Language Agent Tree Search
Language Agent Tree Search (LATS), by Zhou, et. al, is a general LLM agent search algorithm that combines reflection/evaluation and search (specifically Monte-Carlo trees search) to achieve better overall task performance compared to similar techniques like ReACT, Reflexion, or even Tree of Thoughts. It adopts a standard reinforcement learning (RL) task framing, replacing the RL agents, value functions, and optimizer all with calls to an LLM. This is meant to help the agent adapt and problem solve for complex tasks, avoiding getting stuck in repetitive loops.
The search process is outlined in the diagram below:
The search has four main steps:
- Select: pick the best next actions based on the aggregate rewards from step (2) below. Either respond (if a solution is found or the max search depth is reached) or continue searching.
- Expand and simulate: generate N (5 in our case) potential actions to take and execute them in parallel.
- Reflect + evaluate: observe the outcomes of these actions and score the decisions based on reflection (and possibly external feedback)
- Backpropagate: update the scores of the root trajectories based on the outcomes.
If the agent has a tight feedback loop (through high quality environment rewards or reliable reflection scores), the search is able to accurately distinguish between different action trajectories and pick the best path. The final trajectory can then be saved to external memory (or used for model fine-tuning) to improve the model in the future.
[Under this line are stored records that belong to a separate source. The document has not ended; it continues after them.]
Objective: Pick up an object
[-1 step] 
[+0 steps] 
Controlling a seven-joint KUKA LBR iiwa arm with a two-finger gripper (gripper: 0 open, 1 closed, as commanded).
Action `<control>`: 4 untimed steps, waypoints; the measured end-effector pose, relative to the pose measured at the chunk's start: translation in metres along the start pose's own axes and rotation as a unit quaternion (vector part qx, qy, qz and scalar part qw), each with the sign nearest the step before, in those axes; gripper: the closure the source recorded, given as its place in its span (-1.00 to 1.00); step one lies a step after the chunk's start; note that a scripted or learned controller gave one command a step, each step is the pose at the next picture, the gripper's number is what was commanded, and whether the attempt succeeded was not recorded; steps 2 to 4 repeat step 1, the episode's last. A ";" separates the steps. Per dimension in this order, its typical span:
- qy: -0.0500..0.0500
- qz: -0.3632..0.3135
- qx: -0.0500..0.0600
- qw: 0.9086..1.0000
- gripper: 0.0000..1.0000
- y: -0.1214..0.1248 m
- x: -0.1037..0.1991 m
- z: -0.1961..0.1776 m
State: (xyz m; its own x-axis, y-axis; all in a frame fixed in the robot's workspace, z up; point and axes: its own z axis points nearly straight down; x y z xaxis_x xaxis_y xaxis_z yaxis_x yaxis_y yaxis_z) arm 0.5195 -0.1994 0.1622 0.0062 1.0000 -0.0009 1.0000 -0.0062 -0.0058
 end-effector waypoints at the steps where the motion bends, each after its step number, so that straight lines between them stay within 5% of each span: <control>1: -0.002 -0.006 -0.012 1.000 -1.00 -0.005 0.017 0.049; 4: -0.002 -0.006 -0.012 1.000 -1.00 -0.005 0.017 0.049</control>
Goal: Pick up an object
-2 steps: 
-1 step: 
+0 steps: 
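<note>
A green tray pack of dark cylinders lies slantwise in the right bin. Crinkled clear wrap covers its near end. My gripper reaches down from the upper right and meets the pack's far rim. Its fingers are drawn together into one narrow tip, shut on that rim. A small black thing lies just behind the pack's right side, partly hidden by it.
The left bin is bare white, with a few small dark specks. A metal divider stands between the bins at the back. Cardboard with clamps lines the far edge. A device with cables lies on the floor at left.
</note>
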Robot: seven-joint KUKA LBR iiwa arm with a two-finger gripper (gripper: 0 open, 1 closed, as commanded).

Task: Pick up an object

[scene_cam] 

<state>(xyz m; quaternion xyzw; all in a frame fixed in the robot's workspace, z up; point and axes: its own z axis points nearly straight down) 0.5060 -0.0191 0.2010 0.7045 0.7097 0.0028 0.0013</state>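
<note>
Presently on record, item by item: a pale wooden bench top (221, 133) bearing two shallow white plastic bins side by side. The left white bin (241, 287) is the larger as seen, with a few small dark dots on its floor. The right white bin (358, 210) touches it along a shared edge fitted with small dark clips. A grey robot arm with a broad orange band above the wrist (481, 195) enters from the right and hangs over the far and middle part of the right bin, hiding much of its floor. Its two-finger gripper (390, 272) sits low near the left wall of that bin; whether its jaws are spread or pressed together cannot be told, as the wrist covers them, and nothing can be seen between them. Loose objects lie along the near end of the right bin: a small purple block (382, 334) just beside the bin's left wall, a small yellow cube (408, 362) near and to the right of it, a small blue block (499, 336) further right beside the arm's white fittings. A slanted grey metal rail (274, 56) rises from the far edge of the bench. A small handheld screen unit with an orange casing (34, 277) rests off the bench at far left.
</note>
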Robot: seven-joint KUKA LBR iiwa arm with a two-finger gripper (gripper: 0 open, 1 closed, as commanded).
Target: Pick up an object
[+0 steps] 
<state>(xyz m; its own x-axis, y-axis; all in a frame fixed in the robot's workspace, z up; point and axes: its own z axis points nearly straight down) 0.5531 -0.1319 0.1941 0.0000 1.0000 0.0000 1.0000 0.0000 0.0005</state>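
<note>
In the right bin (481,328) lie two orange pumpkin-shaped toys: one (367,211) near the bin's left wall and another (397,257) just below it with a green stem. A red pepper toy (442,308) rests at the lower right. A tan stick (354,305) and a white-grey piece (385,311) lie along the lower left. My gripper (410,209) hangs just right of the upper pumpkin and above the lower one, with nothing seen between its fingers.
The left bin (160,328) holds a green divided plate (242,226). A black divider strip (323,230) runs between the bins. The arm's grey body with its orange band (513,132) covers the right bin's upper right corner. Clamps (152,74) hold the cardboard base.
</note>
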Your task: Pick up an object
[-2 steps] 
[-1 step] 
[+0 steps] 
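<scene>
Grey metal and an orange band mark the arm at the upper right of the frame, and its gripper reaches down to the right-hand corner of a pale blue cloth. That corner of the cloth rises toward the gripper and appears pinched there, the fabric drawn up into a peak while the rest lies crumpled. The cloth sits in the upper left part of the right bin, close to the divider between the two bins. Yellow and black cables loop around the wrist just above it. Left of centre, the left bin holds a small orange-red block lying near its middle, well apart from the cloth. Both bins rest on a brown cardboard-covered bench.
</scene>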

The "selection" step picks the node with the highest upper confidence bound (UCT), which just balances the expected reward (the first term) with an incentive to explore new paths (the second term).
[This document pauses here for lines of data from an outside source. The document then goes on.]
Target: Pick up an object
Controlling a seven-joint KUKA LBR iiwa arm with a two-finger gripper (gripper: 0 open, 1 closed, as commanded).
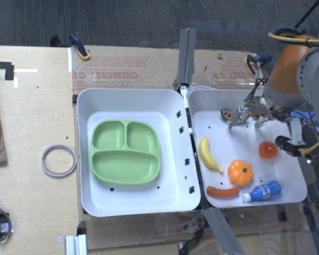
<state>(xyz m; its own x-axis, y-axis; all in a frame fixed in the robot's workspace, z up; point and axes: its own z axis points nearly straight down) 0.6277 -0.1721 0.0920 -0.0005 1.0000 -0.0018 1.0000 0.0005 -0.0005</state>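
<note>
Since the gripper (243, 114) hangs over the right bin (218, 97) near its far wall, fingers apparently spread and empty, it needs a clear target. The tomato (267, 150) lies nearest, just toward the front; centre the fingers over it before descending.

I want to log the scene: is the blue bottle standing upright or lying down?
Lying down. The blue bottle rests on its side on the floor of the right bin, white cap toward the sausage.
</note>
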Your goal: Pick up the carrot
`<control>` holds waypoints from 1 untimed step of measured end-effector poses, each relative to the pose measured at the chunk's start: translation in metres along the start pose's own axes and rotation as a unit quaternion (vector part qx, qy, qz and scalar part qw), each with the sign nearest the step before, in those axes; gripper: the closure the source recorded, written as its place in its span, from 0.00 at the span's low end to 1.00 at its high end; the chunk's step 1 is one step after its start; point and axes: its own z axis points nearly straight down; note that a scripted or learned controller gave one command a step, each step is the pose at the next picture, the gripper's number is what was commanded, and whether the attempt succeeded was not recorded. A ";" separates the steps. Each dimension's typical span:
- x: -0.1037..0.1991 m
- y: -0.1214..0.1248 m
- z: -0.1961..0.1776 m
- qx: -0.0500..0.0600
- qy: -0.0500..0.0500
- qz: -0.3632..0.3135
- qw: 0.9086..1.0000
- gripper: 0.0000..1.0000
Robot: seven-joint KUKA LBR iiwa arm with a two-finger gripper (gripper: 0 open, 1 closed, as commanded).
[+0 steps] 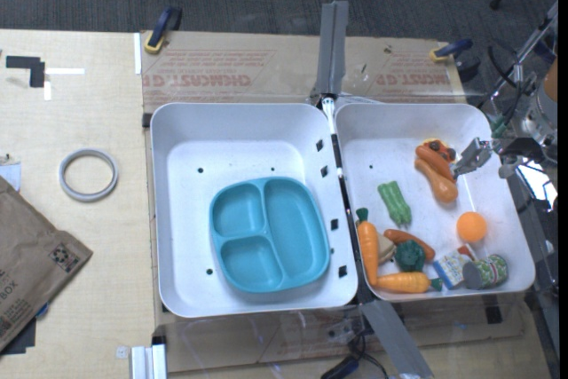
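Bottom edge of the right bin (524,217) is nearest: a carrot (401,283) lies flat along the lower wall, with a small carton (450,269) and a can (486,271) on its side just right of it. Second carrot (367,248) stands lengthwise against the left wall of that bin, green top pointing to the upper part of the frame. Between the two sit a broccoli piece (410,256) and a thin red-orange pepper (410,240). Either carrot counts for the task (I'd take the left one, less crowded).

End effector (469,158) is at the right middle of the frame, low over the hot dog (437,169) in the upper right of the bin. Can't tell its state, too small and dark. Nothing seen held.

Step, as I judge it: approach not yet on target. Next move calls for a shift toward the lower left of the bin, aligning across the carrot's width, then a descent.

Also there: green pickle (395,203), orange ball (471,226). Left bin (177,191) holds a blue divided plate (268,233).

Writing: red print on the cardboard sheet (222,71) at top reads upside down, not legible for certain. Brown box (27,266) at lower left of the table (71,120) shows "BOX". Tape roll (89,174) beside it.
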 end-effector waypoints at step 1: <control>-0.040 0.009 0.082 -0.001 -0.001 -0.005 1.000 0.00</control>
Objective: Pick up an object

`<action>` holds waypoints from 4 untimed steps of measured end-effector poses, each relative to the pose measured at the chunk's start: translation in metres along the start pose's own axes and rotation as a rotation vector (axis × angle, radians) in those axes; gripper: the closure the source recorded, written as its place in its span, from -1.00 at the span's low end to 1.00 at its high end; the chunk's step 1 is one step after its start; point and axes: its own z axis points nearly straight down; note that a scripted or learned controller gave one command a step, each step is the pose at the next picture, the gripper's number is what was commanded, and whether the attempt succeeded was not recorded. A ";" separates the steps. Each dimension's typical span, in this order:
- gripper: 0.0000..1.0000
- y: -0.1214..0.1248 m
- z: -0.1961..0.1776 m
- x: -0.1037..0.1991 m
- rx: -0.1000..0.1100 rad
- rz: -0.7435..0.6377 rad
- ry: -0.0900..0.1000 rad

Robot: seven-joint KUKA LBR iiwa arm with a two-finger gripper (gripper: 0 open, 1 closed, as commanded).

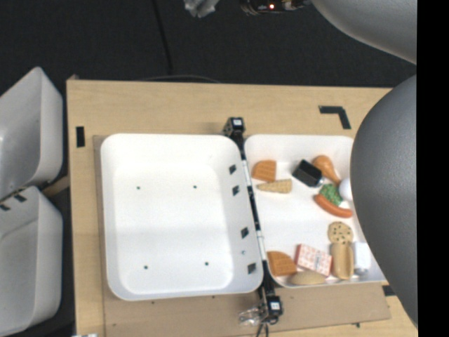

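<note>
1. The left bin (168,213) shows a bare white floor with raised, rounded edges, and a black-clipped divider (247,209) separates it from the right bin (298,220).
2. The grey arm (396,209) bulks over the right bin's right side, covering that edge; its claw is hidden, so its state cannot be told.
3. Both bins sit on a tan wooden bench (210,107), with dark floor beyond and white blocks (24,195) at the left.
4. The pickable things crowd the right bin. Near the top lie an orange wedge (264,170), a pale cone-like piece (275,186), a black block (306,173) and a drumstick-shaped piece (325,166).
5. Just below sits a carrot with green leaves (331,201), beside the arm.
6. Along the bottom edge lie another orange wedge (282,262), a pink patterned packet (313,259), a speckled cookie (340,232), a bread-like roll (342,260) and a pale oval (307,279), packed close together.
</note>
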 end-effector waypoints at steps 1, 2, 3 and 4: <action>1.00 -0.035 0.147 0.012 0.034 0.001 -0.007; 1.00 -0.001 0.125 0.012 0.014 -0.004 -0.004; 1.00 -0.002 0.012 0.001 0.004 -0.009 0.001; 1.00 -0.033 0.148 -0.023 0.033 0.009 -0.008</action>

\( UCT = \frac{\text{value}}{\text{visits}} + c \sqrt{\frac{\ln(\text{parent.visits})}{\text{visits}}}\)
Check out the code to see how it's implemented. In our LangGraph implementation, we put generation + reflection steps in a single node each, and check the tree state on each loop to see if the task is solved. The (abbreviated) graph definition looks something like below:
Once you've created the basic outline, it's easy to expand to other tasks! For instance, this technique would suit code generation tasks well, where you the agent can write explicit unit tests and score trajectories based on test quality.
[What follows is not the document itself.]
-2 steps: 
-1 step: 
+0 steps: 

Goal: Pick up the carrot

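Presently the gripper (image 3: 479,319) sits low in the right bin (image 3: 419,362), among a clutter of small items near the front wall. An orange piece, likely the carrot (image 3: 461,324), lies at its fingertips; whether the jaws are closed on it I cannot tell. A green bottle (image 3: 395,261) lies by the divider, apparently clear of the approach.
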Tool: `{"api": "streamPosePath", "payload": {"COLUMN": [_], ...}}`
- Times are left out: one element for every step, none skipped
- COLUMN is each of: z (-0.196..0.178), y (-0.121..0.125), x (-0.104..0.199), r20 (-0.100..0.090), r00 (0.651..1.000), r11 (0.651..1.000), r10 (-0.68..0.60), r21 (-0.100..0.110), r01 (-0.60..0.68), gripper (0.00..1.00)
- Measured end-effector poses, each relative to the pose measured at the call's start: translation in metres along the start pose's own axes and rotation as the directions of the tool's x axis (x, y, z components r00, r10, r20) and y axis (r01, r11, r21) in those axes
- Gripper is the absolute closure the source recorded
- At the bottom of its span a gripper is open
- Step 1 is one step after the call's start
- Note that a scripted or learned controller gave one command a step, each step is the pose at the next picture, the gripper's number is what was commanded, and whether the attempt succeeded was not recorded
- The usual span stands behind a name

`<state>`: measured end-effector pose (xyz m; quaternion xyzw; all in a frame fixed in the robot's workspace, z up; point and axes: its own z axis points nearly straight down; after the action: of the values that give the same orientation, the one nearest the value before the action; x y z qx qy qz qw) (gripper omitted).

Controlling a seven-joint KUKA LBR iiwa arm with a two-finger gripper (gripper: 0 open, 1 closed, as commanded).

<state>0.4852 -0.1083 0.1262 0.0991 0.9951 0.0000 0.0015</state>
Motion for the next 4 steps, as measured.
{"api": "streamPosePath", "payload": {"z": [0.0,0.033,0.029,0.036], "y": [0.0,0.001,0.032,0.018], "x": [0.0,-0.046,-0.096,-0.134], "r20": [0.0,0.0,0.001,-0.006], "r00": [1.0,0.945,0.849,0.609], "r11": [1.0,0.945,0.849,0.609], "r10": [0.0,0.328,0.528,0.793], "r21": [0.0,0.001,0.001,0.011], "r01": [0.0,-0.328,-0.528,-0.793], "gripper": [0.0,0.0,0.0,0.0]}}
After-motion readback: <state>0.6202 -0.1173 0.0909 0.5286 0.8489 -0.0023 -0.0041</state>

LATS unifies the reasoning, planning, and reflection components of other agent architectures, such as Reflexion, Tree of Thoughts, and plan-and-execute agents. LATS also from the backpropagation of reflective and environment-based feedback for an improved search process. While it can be sensitive to the reward scores, the general algorithm can be flexibly applied to a variety of tasks.
Video Tutorial
Conclusion
Thanks for reading! All of these examples can be found in the LangGraph repository, and we will port these to LangGraphJS soon (maybe by the time you read this post).
All of the techniques above leverage additional LLM inference to increase the likelihood of generating a higher quality output, or of responding correctly to a more complex reasoning task. While this takes extra time, it can be appropriate when output quality matters more than response time, and if you save the trajectories to memory (or as fine-tuning data), you can update the model to avoid repeat mistakes in the future.